Innovation is beyond any other concern for organisations to survive in an uncertain and volatile environment. This study has proposed a patent landscape analysis to generate ideas for TOA which are likely to have more novelty and value than others. The contribution and potential utilities of this study are three-fold. First of all, from a theoretical perspective, this study contributes to the research area by developing an engineering-centric approach to idea generation for TOA. An integration of technology landscapes constructed from patents and machine learning techniques make this possible to identify ideas for TOA and measure their novelty and value. It is expected that the proposed approach can facilitate idea generation and serve as a starting point for developing more general models. Second, from a methodological perspective, this study is not limited to the application of the LOF and naïve Bayes models to TOA, as here we emphasised the systematic process of our approach in terms of inputs, throughputs, and outputs. Moreover, the LOF has been modified to consider the characteristics of the patent landscape for TOA, i.e., a large scale vector space model comprising ternary vectors and having a few spot positions with many patents. Although this study focused on TOA, the proposed approach could be employed in various research areas including weak signal detection and new product/service development. Finally, from a practical standpoint, our approach guides organisations towards setting up effective search strategies for new technology development. Especially with regard to TOA, the proposed method and the software system enable a wide-ranging search for ideas and the quick analysis of the novelty and value of ideas, thereby supporting decision making within acceptable limits of time and cost.

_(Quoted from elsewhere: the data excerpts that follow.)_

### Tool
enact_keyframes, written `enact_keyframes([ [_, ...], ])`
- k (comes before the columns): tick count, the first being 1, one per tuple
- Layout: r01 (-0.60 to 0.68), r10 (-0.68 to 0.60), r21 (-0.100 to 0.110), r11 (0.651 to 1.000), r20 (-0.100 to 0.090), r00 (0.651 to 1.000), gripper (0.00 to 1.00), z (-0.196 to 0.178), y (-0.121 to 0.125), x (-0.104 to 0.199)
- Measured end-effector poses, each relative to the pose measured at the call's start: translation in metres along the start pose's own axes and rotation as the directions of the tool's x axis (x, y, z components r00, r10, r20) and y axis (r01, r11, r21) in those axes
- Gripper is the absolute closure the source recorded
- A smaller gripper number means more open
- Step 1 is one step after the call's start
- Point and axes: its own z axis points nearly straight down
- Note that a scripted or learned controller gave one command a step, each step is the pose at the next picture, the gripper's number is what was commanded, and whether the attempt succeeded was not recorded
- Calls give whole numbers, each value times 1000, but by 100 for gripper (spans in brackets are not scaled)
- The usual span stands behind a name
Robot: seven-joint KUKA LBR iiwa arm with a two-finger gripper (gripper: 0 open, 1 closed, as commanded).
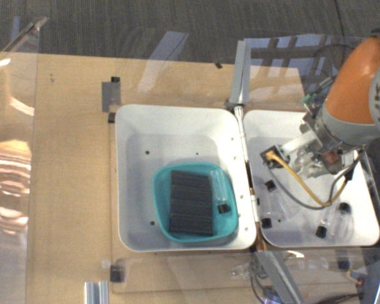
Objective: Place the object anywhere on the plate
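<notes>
Over right bin, end effector low (arm slanted)

Bulky and rounded in the arm, grey-shelled, with a broad glossy orange band well above the gripper. Narrows under that band to a pale grey collar. Ends in silver metal and one reddish-brown part. Trails thin dark cables beside the gripper, with a small green fitting higher up.
</notes>
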Motion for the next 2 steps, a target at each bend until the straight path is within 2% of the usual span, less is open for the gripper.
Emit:
enact_keyframes([
  [1, 74, -74, 0, 997, 0, 997, 100, 34, -12, 79],
  [2, 270, -270, 1, 963, -2, 963, 100, 62, -83, 88],
])
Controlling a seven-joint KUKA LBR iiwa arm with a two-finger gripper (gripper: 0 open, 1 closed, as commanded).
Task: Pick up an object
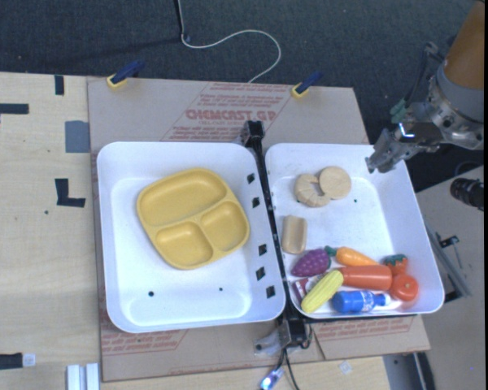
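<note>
The gripper (384, 158) hangs over the upper right rim of the right bin (390, 193), holding nothing; how wide it stands I cannot tell. Below it lie two round biscuits (323, 187) and a tan block (294, 235). Along the near edge (all crowded together) sit grapes (312, 262), corn (321, 291), a carrot (356, 257), a tomato (404, 288) and a blue bottle (358, 302). The left bin (122, 234) holds a yellow divided plate (193, 217).
</note>
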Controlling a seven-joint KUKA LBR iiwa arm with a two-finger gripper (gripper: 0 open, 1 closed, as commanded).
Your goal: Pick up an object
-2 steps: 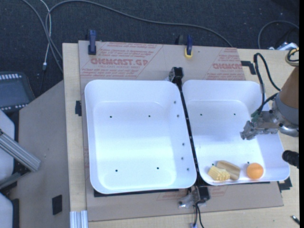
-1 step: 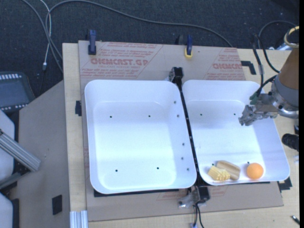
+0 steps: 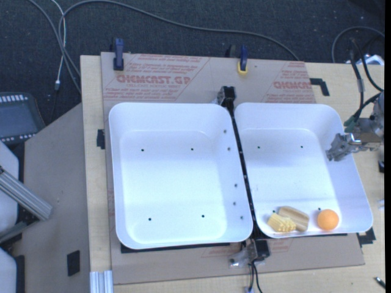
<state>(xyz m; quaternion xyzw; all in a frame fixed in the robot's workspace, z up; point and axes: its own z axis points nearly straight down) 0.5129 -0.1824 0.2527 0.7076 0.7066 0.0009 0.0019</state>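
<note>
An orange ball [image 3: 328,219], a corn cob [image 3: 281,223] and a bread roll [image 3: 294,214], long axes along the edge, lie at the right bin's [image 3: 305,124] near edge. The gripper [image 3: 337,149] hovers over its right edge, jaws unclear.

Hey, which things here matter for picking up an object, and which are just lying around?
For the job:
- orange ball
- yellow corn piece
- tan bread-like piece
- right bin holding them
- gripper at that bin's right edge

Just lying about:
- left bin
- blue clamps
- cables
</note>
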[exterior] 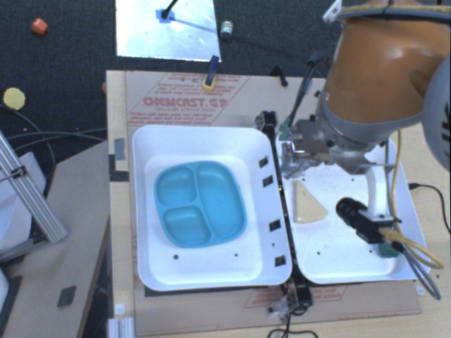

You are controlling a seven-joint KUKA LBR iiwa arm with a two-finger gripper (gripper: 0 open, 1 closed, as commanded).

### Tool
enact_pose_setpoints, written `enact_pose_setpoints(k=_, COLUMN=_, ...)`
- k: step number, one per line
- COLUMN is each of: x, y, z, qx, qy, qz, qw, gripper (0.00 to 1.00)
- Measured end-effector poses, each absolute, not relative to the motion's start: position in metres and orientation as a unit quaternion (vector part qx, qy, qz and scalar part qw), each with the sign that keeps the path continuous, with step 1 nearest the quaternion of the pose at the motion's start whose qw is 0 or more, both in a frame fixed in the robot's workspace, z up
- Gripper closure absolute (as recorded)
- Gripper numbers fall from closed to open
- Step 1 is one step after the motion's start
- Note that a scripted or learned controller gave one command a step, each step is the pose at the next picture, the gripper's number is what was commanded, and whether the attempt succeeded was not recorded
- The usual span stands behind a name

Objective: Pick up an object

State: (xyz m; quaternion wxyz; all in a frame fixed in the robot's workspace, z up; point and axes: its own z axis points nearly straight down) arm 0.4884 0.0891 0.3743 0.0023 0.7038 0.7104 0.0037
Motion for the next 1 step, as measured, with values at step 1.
enact_pose_setpoints(k=1, x=0.4856, y=0.1757, z=0.3494, qx=0.703, qy=0.711, qz=0.0006, qw=-0.001, gripper=1.0)
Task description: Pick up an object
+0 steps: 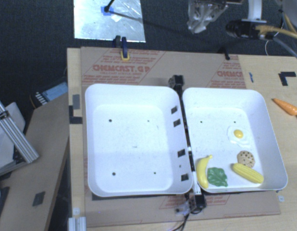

However, this study is subject to certain limitations, which should be complemented by future research. First, although naïve Bayes models provide the probability distribution of the value of ideas and alleviate the complexity and dimensionality problems of the landscape, the proposed approach cannot measure the value of an idea when the idea includes a new technological component (i.e., new combinations of technological components with at least one new technological component). That is, breakthrough ideas cannot be easily identified by the proposed approach. In this respect, the proposed approach will be more powerful if carefully integrated with other methods such as emerging clusters models (Breitzman and Thomas 2015) and other machine learning approaches using multiple patent indicators (Lee et al. 2018; Woo et al. 2018). Second, many issues remain as to how to improve the performance of the proposed approach. Other indicators (e.g., patent families and backward citations) and more advanced methods (e.g., support vector machines and deep learning techniques) could be helpful in finding novel and valuable ideas. Moreover, the integrated use of patent text data and classification information could be helpful in identifying the content of a patent and characterising the technological configuration of the patent. Third, the proposed approach cannot consider non-technological factors affecting technology development and commercialisation. The proposed approach needs to be elaborated further by employing other types of databases such as patent-product databases (Kim et al. 2017), futuristic databases (Kim and Lee 2017), and 10-K product databases (Hoberg and Phillips 2010). Fourth, this study focused on the patent landscape with N = 3 and K = 0, although the proposed method is not limited to this level and can allow for more complex analyses. Finally, this study conducted a single case study on pharmaceutical technology. Further testing on diverse technologies is essential to confirm the feasibility and validity of the proposed approach. Nevertheless, the systematic processes and quantitative outcomes of our approach offer a substantial contribution to both current research and future practice.